▸ WORK TO COMPLETE
Could you print the listing again exactly, omitting the pictures?

▸ DATASET RECORDS
----

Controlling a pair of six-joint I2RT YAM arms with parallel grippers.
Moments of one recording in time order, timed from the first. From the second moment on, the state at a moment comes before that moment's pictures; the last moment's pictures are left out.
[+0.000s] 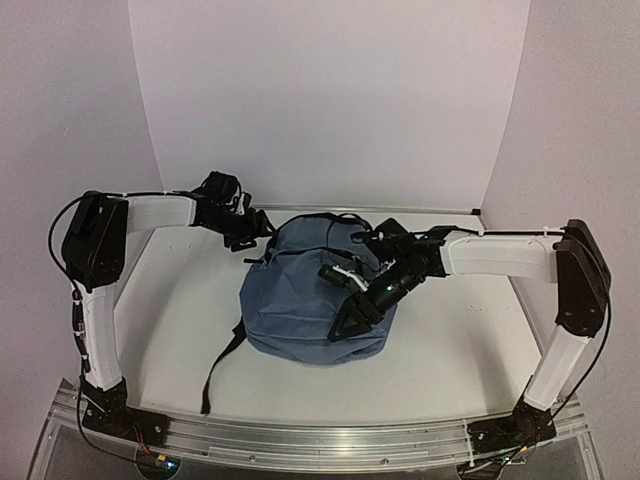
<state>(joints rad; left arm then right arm) -0.41 2.05 1.54 -0.31 0.38 -0.62 0.78 1.78 1.26 -0.62 -0.81 -0.01</state>
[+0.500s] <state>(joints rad) -0.45 1.65 1.49 -0.48 0.28 -0.49 0.38 1.74 1.32 -0.62 -0.71 0.04</state>
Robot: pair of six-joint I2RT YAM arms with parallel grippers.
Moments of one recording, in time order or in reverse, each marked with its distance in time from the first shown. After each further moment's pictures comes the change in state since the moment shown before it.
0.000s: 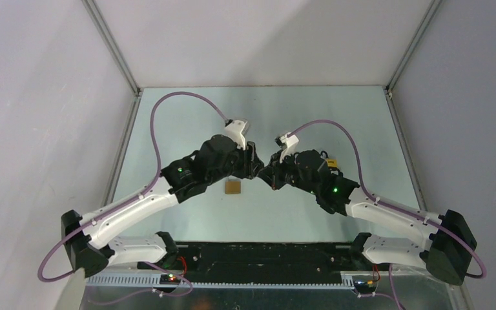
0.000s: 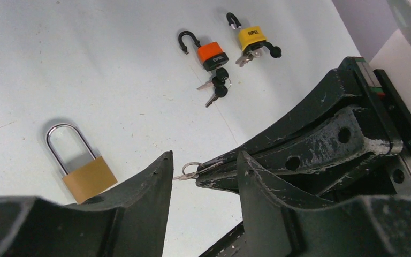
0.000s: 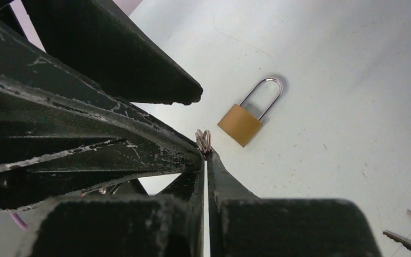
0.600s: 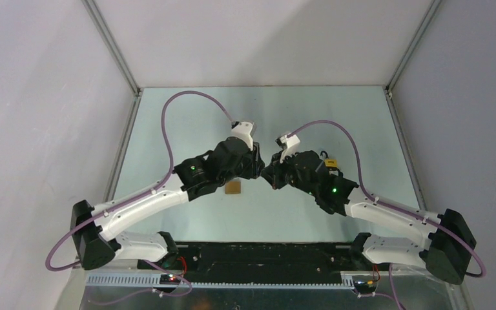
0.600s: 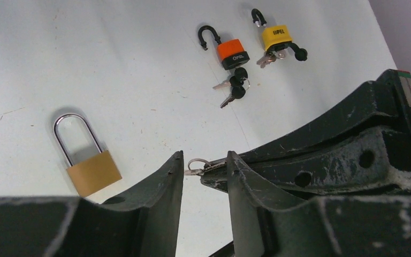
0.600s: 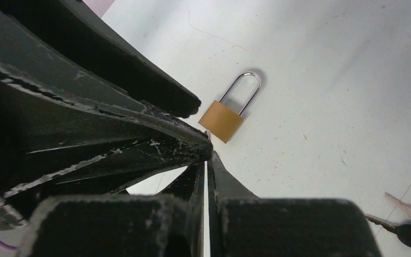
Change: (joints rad) left arm -0.051 0.092 0.033 -0.026 -0.134 -0.054; right arm 0.008 0.005 0.000 -0.039 0.085 -0.002
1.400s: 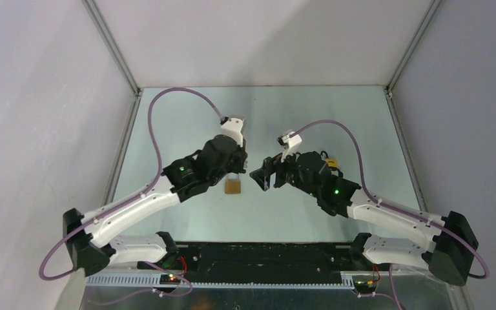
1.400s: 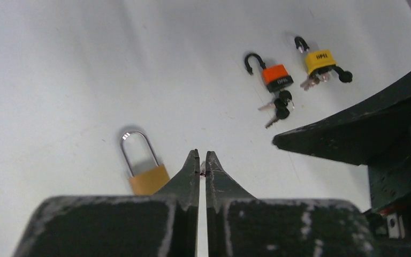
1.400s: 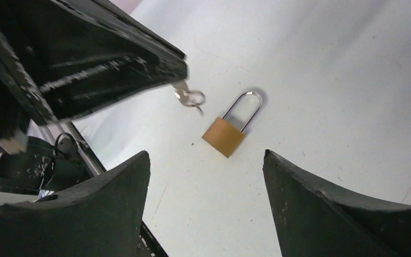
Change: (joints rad) left arm 0.036 -0.045 -0.014 -0.016 -0.111 0.105; right arm 0.018 -0.013 0.002 0.038 0.038 -0.023
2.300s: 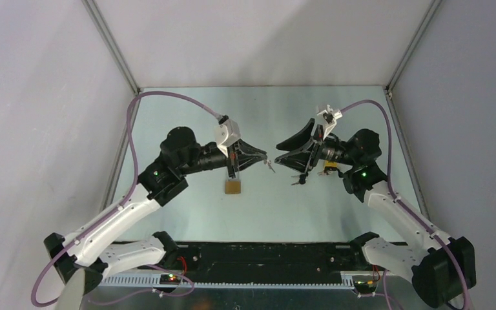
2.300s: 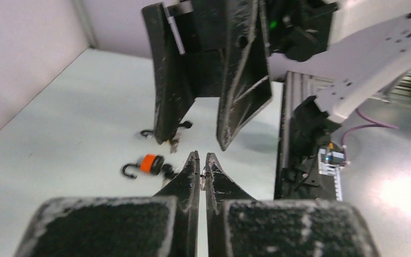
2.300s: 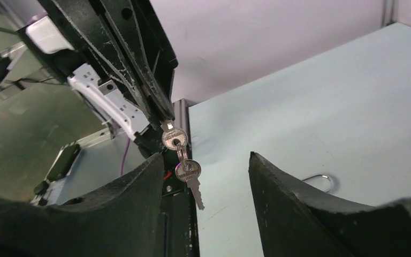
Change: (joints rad) left arm 0.163 -0.199 -0.068 0.396 0.899 0.428; right arm -0.494 -0.085 -0.002 0.414 -0.987 0.161
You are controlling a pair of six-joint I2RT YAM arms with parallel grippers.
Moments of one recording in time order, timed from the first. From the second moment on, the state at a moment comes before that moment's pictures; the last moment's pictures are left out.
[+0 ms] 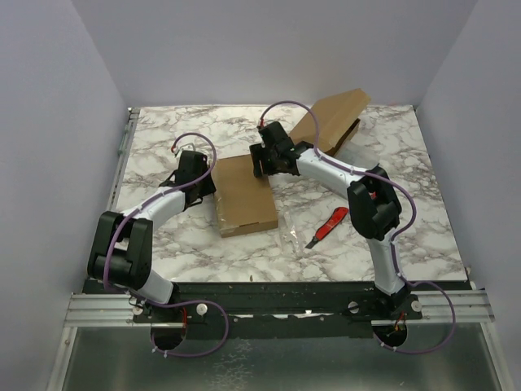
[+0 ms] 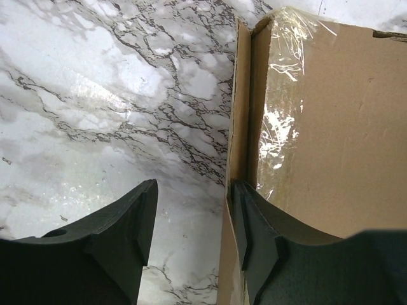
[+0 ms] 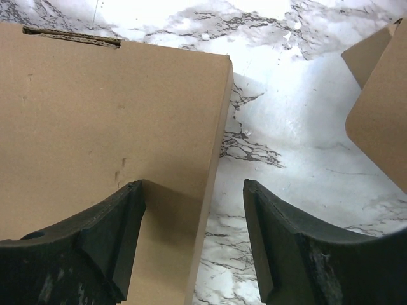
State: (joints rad) left arm -0.23 1.52 0.83 -0.15 -0.19 -0.49; right arm 0.66 2.14 1.72 -0.42 0.11 0.29
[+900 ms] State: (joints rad) left arm -0.14 1.43 0.78 -0.18 0.00 -0.47; right arm 0.65 2.14 1.69 -0.31 0.01 0.18
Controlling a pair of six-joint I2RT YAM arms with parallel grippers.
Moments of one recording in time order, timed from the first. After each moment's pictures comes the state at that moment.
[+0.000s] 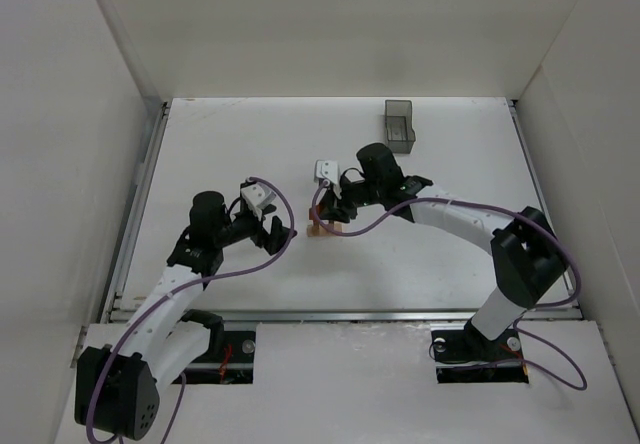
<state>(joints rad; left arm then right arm) -0.26 0.87 0.47 0.01 0.67 0.15 0.69 1.65 1.14 -0.09 -0.67 -0.52</state>
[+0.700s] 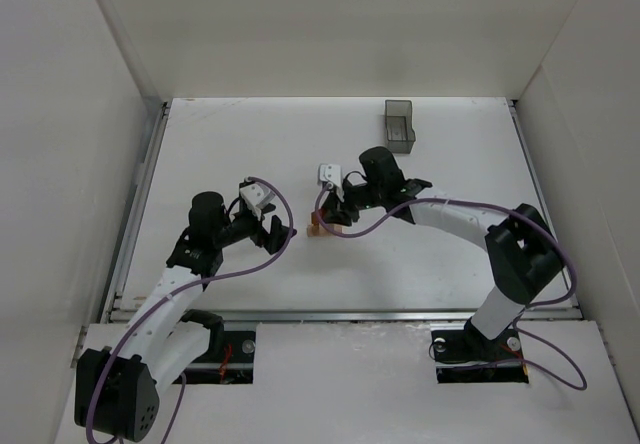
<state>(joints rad) -0.26 0.86 0.46 0.03 0.65 0.13 0.66 1.67 1.10 -0.04 -0.71 -0.52</state>
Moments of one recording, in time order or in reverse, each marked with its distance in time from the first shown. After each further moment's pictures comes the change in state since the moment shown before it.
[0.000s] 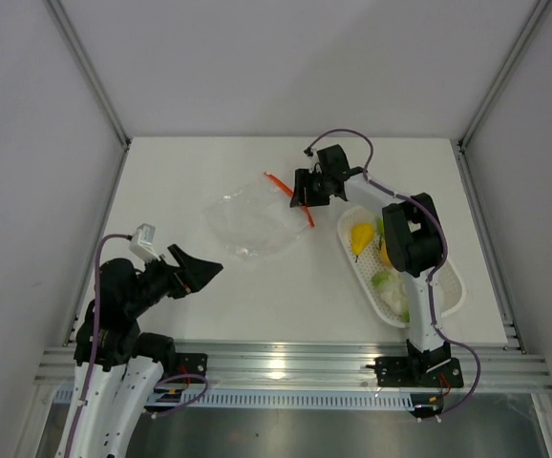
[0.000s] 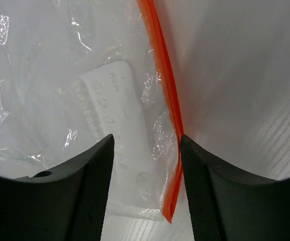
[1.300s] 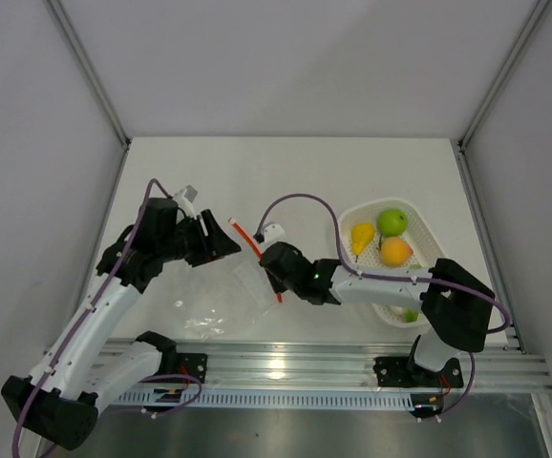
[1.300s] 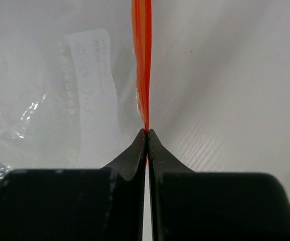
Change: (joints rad) left arm -0.198 0.585 0.307 -0.064 -0.095 0.040; right arm 0.661 -0.586 -0.657 0.169 0.610 0.080
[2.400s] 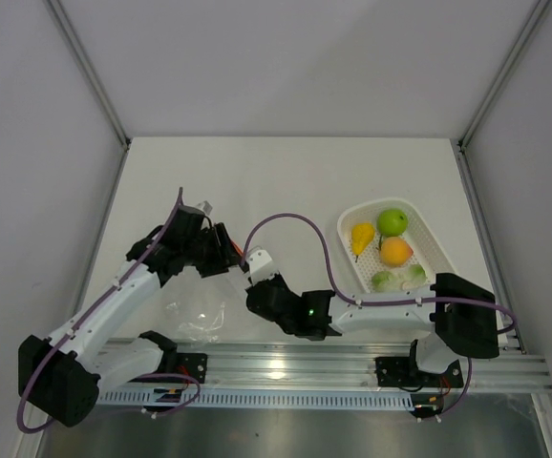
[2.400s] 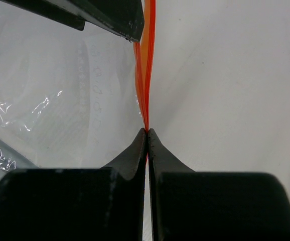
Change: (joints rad) left arm -0.080 0.119 -0.124 0.060 -0.144 -0.059; right arm 0.296 -0.042 -0.044 0.064 0.409 -0.011
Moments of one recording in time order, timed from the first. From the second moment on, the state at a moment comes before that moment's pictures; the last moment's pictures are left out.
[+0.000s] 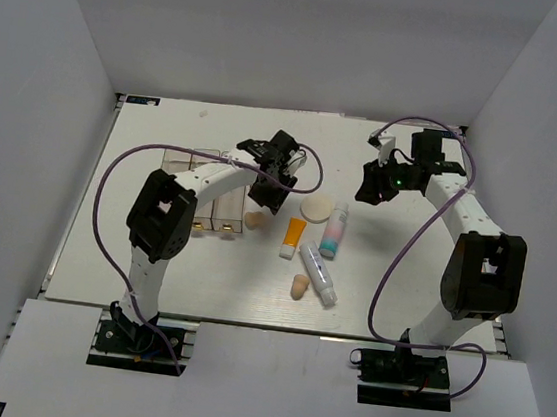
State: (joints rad) left arm -0.63 2.04 1.67 -0.80 0.01 -0.11; right arm 0.12 1.68 1.32 -0.61 -0.68 -0.48
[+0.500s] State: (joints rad) left arm -0.67 2.11 1.67 -0.85 -0.15 -0.06; right arm 0.12 1.67 1.28 -0.60 -0.67 -0.48
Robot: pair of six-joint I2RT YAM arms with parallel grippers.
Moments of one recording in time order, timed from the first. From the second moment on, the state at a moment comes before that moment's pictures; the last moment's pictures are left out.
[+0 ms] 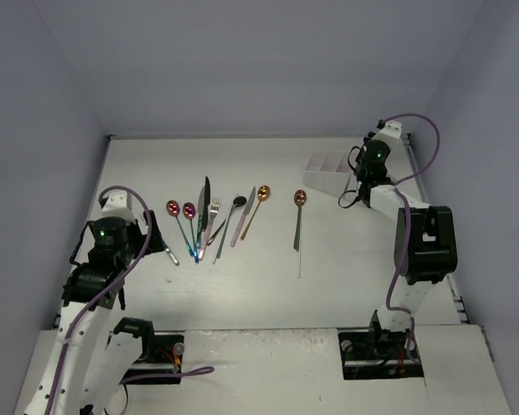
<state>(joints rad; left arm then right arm) -0.14 0.65 0.79 -0.72 -0.19 -0.26 0.05 1.81 1.10 0.54 0.41 0.18</state>
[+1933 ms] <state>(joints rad) -0.45 1.72 1.05 -0.61 -0.09 -0.34 0.28 1.13 0.75 -0.12 0.03 0.45</state>
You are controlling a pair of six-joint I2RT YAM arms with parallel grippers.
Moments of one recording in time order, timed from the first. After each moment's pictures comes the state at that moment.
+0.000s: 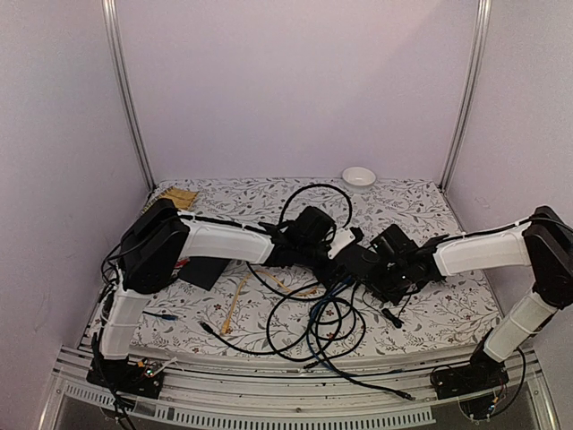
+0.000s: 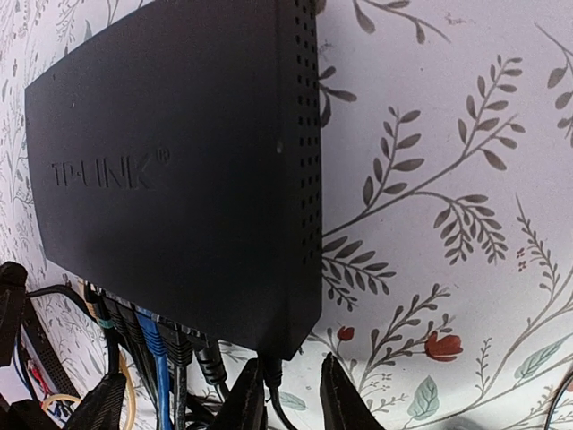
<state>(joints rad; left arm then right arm) -0.99 2.27 1.64 -0.09 0.04 0.21 0.72 1.57 0.77 -0.29 0.09 1.39</state>
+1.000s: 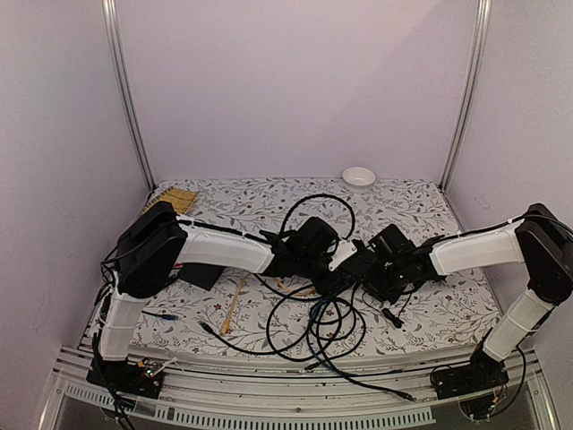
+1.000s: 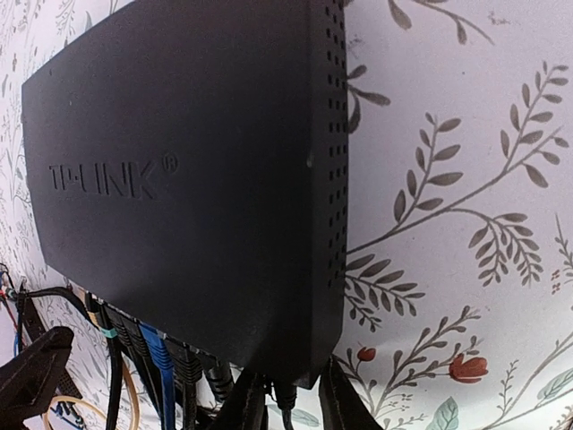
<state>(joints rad) -1.03 2.24 1.57 -0.10 0.03 0.18 0.70 1.62 0.78 -0.24 0.07 1.37</state>
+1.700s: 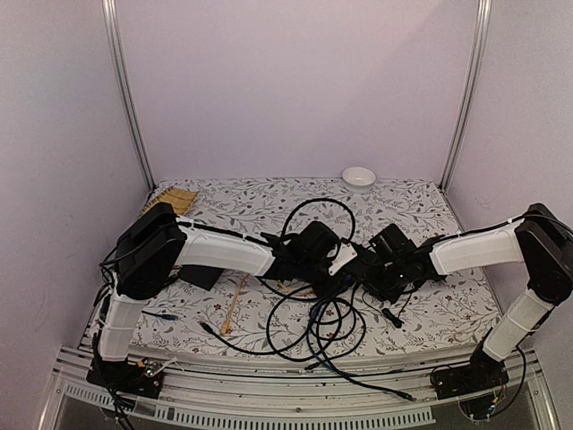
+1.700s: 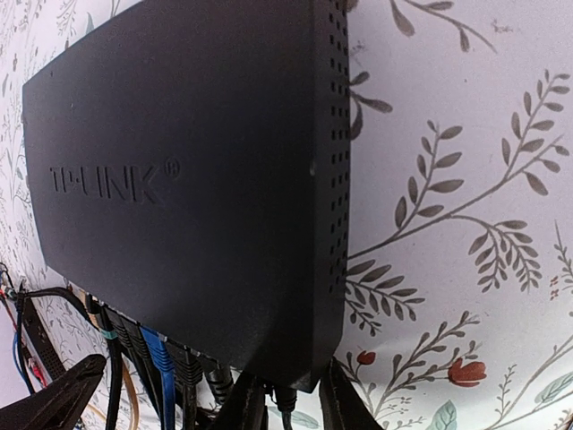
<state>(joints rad) -1.06 2.23 1.56 -0.13 0.02 0.14 0.70 1.62 0.78 -0.24 0.07 1.36</state>
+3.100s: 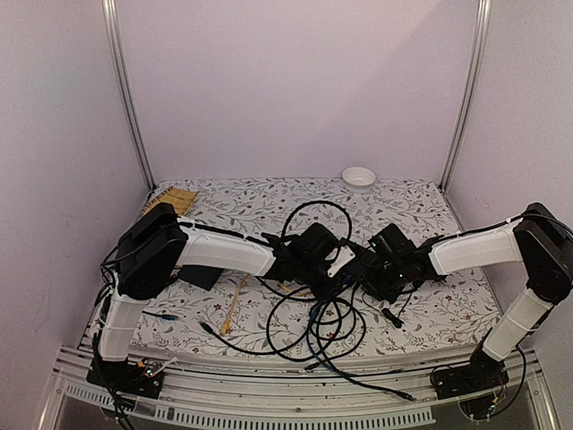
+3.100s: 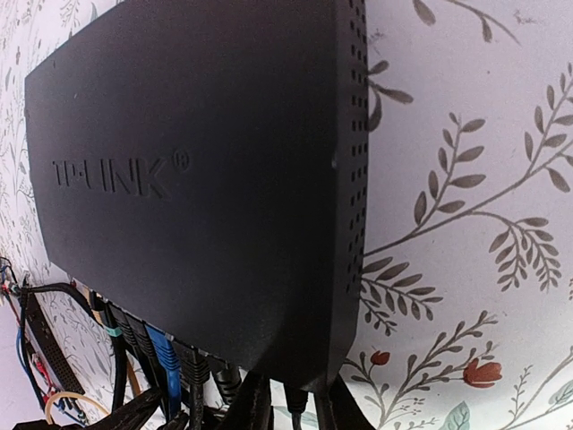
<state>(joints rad) -1.06 2.24 1.57 -0.19 0.05 0.05 0.70 1.63 0.78 -0.22 0.05 1.36</state>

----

▸ ANSWER TO THE EXERCISE
Controlling a pair of six-joint I2RT YAM arms with parallel grippers.
Moments of one recording in time order, timed from the first. From the second moment on, the state at a moment comes before that moment's pictures; the last moment's pictures are left out.
[+0.000s] 
<state>(joints rad; left arm then right arm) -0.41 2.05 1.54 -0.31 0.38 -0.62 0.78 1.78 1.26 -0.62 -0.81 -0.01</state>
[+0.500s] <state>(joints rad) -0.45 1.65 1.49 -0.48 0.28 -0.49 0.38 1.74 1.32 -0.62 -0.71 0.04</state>
Robot: pair of six-joint I2RT YAM arms with parallel grippers.
Moments of one recording, in time order or in reverse, each marked with its distance in time from the first shown. After each further moment's pictures comes the change in state since the moment shown before it.
0.000s: 
0.000s: 
0.000s: 
0.600s: 
0.600s: 
0.600s: 
Change: (joints rad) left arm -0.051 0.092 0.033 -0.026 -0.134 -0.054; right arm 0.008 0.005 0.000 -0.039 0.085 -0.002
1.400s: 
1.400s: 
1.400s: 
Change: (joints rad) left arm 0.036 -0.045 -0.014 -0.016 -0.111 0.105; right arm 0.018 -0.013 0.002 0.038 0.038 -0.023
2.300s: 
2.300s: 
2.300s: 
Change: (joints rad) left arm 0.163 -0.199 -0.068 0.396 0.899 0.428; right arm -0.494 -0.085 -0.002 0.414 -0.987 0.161
You are controlling a pair of six-joint I2RT YAM arms with parallel grippers.
Moments of one recording in time order, timed from the first. From the second moment on, the state at a moment comes before that moment's pictures; the last moment's pictures are left out.
[+0 ms] 
[+0 ms] 
[+0 ms] 
State: (joints rad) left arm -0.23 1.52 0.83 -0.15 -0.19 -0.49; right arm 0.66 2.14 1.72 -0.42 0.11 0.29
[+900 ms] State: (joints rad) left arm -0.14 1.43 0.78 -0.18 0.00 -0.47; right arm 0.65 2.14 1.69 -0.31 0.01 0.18
Controlling a pair of six-joint I2RT YAM arms with parallel grippers.
Moments of one recording in time order, timed from the first. After each moment's pictures comes the state at that moment.
[+0.000s] 
<state>(joints rad; left arm then right arm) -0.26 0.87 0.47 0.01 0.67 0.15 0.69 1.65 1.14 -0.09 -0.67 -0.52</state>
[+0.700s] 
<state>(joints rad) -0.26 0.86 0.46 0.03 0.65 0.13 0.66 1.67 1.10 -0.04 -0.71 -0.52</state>
Moments of one recording, in time order or in reverse, each marked with its distance in time from the first shown. After each further moment's pictures comes the change in state since the moment shown before it.
[0.000s] 
[0.000s] 
[1.300s] 
[1.300s] 
Change: (joints rad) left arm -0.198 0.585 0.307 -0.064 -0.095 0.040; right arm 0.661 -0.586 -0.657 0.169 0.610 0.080
[2.400s] 
[2.400s] 
Change: (joints rad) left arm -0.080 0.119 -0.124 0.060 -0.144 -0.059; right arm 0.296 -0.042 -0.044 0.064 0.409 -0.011
Moments of one recording in time order, timed from the first. From the second moment on, the state at a moment comes before that moment's pictures; the last moment's pictures are left out.
[+0.000s] 
State: (joints rad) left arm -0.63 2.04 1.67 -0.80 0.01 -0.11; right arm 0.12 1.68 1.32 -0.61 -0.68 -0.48
[+0.500s] State: (joints rad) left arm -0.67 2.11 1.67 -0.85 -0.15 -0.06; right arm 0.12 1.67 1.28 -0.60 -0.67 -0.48
Robot: pair of six-joint I2RT YAM arms with parallel grippers.
Moments of one recording in time order, timed from the first. From the second moment on, the state at a moment comes before that moment's pictures; the last moment's pictures are left out.
[+0 ms] 
<state>(joints rad; left arm then right arm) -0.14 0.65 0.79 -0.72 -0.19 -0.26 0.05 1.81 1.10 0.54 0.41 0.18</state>
[+1933 ms] <state>(joints rad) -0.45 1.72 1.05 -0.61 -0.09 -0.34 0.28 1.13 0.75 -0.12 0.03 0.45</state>
You are controlling a pair of six-joint I2RT YAM arms with parallel grippers.
Moments of one recording in time order, timed from the first. After each moment's pictures comes the state at that moment.
+0.000s: 
+0.000s: 
<state>(joints rad; left arm then right arm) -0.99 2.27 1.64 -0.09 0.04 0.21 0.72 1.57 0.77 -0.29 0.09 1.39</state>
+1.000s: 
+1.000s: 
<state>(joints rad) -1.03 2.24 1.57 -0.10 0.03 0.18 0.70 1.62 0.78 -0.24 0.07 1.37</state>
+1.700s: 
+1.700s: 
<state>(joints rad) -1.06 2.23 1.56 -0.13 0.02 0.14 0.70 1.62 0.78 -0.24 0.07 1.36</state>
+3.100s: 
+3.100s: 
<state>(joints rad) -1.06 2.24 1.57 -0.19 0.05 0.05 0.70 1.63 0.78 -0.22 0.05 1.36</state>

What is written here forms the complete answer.